*** Opening Data provided ***

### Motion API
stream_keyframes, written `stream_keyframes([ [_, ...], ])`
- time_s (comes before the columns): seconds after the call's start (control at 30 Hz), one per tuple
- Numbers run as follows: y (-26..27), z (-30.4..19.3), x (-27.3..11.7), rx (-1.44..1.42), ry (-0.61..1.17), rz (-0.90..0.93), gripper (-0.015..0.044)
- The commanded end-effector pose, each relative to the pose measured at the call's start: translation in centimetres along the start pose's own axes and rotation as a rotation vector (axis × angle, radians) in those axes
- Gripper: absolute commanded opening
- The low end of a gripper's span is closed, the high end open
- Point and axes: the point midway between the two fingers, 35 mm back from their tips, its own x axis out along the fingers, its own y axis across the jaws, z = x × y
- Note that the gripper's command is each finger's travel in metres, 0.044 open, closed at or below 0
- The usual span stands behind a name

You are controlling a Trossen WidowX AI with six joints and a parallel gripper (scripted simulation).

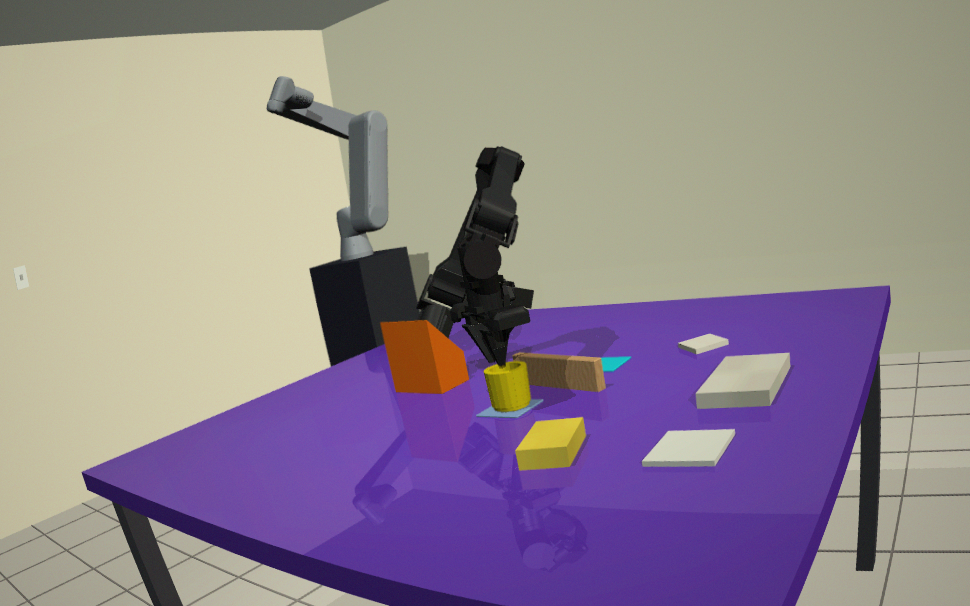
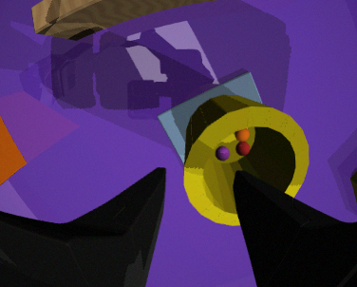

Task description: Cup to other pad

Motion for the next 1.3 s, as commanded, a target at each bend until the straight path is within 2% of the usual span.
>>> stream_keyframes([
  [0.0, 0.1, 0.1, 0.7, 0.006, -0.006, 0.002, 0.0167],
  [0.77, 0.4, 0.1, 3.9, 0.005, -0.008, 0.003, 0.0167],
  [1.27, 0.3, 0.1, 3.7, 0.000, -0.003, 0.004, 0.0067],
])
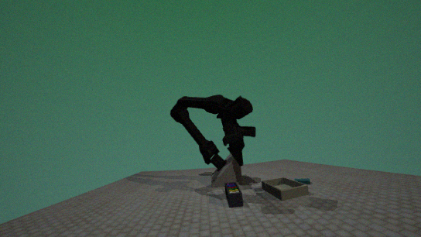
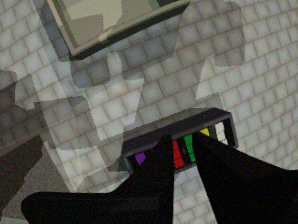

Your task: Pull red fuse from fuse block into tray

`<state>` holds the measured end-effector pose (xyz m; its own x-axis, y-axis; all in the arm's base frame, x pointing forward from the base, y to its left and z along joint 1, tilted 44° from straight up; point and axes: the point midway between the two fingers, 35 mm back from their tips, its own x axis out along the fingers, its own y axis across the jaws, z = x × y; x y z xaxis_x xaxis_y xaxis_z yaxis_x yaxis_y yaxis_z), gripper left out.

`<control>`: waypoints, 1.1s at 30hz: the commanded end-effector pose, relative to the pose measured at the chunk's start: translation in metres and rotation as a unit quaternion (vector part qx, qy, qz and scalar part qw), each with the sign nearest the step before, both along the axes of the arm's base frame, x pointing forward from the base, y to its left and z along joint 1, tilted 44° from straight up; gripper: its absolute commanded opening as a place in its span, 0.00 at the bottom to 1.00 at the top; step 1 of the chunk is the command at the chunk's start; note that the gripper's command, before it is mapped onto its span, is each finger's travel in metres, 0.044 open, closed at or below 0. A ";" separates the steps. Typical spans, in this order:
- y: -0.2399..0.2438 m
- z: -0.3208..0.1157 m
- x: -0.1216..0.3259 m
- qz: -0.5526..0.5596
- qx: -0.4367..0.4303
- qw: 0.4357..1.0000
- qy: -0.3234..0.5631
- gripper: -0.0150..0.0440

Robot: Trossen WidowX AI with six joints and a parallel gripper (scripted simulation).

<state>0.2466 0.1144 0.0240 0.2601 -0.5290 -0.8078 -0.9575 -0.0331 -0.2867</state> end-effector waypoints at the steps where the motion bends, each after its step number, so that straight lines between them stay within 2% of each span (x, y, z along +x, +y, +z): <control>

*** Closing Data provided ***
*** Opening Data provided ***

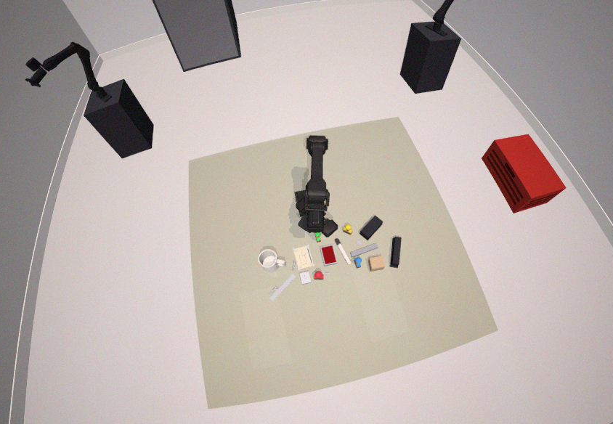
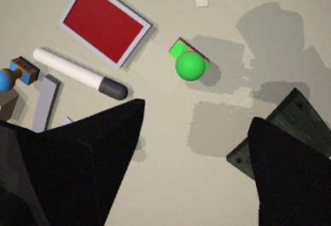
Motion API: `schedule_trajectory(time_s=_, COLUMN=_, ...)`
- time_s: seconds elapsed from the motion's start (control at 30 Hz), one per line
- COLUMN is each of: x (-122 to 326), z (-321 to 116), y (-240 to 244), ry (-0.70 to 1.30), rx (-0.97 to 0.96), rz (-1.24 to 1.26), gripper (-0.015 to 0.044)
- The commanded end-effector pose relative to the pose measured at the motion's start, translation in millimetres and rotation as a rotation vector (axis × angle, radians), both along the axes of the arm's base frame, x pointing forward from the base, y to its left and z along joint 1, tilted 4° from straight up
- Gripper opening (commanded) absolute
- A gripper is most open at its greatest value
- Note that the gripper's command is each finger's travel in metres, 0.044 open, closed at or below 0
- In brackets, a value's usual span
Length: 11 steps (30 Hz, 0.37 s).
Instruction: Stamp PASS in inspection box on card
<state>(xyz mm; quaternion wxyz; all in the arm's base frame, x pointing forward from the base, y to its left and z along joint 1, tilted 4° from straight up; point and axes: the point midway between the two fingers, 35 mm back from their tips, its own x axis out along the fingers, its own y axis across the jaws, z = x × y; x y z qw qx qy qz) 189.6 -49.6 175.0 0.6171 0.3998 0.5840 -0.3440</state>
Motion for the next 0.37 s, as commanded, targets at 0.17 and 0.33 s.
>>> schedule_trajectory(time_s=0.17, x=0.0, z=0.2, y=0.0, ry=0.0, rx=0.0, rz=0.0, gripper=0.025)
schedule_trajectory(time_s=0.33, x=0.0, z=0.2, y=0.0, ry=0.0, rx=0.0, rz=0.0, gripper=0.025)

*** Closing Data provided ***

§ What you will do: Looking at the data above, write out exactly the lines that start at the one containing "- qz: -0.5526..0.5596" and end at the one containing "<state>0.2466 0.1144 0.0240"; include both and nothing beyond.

§ Output:
- qz: -0.5526..0.5596
- qx: -0.4367..0.4303
- qw: 0.4357..1.0000
- qy: -0.3234..0.5631
- gripper: -0.0150..0.0440

Robot: Trossen WidowX AI with six joints and a parallel gripper (scripted simulation).

<state>0.2466 0.1144 0.0240 0.2601 -0.5290 -0.8078 -0.9575 -0.0331 -0.2867</state> end-effector waypoints at the steps where the motion bends, each after its step number, so that straight lines between them stay within 2% of each span (x, y, z along +x, +y, +z): <control>

That finishes the output for this exercise.